Your search - "that has not been used before, even, possibly, for the same subject matter" - did not match any documents.
And yet "My Hovercraft is Full of Eels" gets 73,100 results.
Go figure.
"Has anyone ever said this before" gets only one result, from a blogger quoting something really weird -- "If you're going to pimp out your aquatic life...getting jiggy with Lexis-Nexis" -- and asking whether anyone's ever said that before. That's so weird!
"That's so weird" has, however, been written 57,300 times. So language isn't that weird. (But "language isn't that weird" gets a 0!)
I was mildly amused and somewhat pleased to learn that I'm a Googlewhack.
If you're really interested in this stuff, you might take a look at:
The Mathematical Theory of Communication
It's by Claude Shannon; and it has an interesting statistical description of English.
You might also look up 'Latent Semantic Analsysis' or 'Probabilistic Latent Semantic Analysis' these techniques are often employed to determine how 'close' a new document (student paper) is to other supposedly similar documents (a corpus of term papers or published journal articles . It's pretty awesome how good these comparatively simple methods are at determining style and content relationships - based on nothing more than word cooccurence matrices and some nifty linear algebra and statistics theory. In this case the phrase doesn't actually have to be identical - it just has to be similar!
Maybe it has not been said exactly the way you have said it before, but it may well have been said in very similar terms.
Take a look at the difference between what Harvard plagiarist Kaavya Viswanathan wrote in her book and what Megan McCafferty (the woman whom she plagiarized) wrote in her book. (See, e.g., here, for example.)
No question about the plagiarism, but I doubt you could catch it by Googling; you would have to have read the McCafferty book and recognized the sentence structure in Viswanathan's piece.
Yes. (625,000,000+)
I often experience this same phenomenon in reverse, in drafting legal documents. It is a principle of drafting that if you are saying the same thing twice, you should use the same words, yet I am often embarrassed to discover when I review my own work that I have used slightly different phrases within a page or two of each other. So even in a situation where (i) originality in expression is not sought, (ii) the subject matter (secured lending) is rather limited and (iii) I am trying to, in effect, plagiarize myself, it is actually quite difficult to repeat the same phrase word for word. How extremely unlikely it must be for different people at different times to come up with the exact same phrase.

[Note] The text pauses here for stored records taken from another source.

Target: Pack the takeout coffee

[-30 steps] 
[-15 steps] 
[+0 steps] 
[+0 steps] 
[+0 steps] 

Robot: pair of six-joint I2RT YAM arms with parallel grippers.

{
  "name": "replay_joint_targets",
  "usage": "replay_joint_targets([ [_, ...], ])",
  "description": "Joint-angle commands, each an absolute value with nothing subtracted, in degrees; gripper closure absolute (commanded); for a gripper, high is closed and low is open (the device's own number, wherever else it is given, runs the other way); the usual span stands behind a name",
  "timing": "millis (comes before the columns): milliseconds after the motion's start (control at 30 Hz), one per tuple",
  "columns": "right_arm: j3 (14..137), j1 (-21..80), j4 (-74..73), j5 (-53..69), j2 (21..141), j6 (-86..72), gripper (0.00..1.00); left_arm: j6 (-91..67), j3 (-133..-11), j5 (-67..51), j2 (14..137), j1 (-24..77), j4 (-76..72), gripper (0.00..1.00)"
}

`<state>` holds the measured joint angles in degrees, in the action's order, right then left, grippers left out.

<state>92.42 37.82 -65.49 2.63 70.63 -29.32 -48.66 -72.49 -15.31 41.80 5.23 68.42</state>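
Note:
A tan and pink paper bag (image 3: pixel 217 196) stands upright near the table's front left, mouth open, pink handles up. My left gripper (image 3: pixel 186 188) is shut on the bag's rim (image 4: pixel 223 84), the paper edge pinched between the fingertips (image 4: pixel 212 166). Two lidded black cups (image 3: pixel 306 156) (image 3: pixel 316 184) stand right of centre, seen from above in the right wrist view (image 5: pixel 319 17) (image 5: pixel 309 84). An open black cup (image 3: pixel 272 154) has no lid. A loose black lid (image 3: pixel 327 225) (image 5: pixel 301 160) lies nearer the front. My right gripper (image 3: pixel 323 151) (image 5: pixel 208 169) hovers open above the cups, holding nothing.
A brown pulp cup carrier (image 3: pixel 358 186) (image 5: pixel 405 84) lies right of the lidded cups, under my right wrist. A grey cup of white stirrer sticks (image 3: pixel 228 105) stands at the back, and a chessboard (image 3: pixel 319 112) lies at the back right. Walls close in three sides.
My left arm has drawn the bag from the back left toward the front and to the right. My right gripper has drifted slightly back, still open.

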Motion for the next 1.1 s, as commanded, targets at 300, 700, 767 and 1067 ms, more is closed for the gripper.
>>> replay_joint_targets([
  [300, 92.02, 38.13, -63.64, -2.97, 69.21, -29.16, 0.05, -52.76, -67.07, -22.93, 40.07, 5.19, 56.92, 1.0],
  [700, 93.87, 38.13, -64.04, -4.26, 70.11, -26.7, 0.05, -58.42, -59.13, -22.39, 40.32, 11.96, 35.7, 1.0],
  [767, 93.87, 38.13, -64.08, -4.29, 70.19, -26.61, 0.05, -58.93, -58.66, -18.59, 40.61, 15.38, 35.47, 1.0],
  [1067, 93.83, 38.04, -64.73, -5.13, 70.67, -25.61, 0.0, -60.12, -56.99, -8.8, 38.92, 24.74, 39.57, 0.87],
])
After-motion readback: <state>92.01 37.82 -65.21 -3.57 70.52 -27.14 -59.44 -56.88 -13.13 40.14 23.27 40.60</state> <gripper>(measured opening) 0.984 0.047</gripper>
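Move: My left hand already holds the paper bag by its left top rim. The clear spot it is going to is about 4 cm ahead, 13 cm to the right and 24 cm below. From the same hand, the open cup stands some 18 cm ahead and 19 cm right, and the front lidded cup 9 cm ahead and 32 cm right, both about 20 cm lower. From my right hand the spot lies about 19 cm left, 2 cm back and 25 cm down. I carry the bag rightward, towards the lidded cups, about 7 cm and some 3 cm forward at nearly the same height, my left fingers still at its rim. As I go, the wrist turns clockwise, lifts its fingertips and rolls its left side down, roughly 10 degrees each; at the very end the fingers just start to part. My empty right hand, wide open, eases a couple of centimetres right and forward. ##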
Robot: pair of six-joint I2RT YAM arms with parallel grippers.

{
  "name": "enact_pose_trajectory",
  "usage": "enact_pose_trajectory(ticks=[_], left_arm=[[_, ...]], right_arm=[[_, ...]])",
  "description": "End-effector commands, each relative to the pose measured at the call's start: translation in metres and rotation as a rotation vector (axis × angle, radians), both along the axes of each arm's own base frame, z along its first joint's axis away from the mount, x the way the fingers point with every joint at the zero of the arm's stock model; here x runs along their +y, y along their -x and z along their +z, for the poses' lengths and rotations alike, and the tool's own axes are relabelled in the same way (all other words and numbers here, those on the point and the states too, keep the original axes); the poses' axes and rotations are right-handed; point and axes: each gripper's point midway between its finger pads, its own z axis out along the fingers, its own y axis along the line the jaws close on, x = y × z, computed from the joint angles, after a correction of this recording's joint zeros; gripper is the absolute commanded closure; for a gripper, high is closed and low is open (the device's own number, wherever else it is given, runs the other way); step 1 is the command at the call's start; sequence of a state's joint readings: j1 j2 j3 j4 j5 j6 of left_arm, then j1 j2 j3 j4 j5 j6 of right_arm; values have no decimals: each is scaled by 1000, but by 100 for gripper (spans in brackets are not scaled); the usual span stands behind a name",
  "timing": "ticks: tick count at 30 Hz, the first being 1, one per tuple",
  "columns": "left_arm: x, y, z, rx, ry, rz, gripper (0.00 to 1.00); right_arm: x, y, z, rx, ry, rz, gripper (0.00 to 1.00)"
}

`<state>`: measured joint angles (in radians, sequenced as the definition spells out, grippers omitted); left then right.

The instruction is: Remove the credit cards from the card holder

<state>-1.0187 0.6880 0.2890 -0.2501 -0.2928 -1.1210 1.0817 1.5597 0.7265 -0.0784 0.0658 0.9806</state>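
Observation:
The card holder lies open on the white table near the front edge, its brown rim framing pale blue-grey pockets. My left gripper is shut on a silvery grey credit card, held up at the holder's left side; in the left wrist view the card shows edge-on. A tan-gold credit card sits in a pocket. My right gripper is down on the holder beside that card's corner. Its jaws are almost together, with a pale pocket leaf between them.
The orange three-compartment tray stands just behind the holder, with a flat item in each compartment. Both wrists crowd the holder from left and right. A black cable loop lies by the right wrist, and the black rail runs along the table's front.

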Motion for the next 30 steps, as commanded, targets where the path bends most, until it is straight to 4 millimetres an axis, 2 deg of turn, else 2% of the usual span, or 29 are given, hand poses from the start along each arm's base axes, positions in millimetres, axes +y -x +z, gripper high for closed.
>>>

The "commonly used words in English" reasoning seems "intuitively" "obvious", but it's wildly wrong: Assume 1000 commonly used words (there are more). 1000 distinct one-word sentences can be constructed from that vocabulary. For each of those 1000 sentences, create 1000 variations by adding each of the 1000 words. That's 1,000,000 two-word sentences. Three words gets you 1,000,000,000, or 1000 to the third power. The lesson is that exponents get very big, very fast.
Not all sequences of valid English words are valid English sentences, but what you lose for that reason is peanuts, relatively speaking.
Exponents aren't "intuitive". Your brain mistakenly expects that adding another word will yield a linear increase in permutations, so you think a four word sentence using a 1,000 word vocabulary isn't much, but in fact you've got something roughly in the neighborhood of a trillion permutations there.
There's an old story about a wise man who asks a king to pay him for something by putting a single coin on the first square of a chessboard, then doubling the sum on each succeeding square. For the student: How many umpty-squillion coins does that come to? Lots!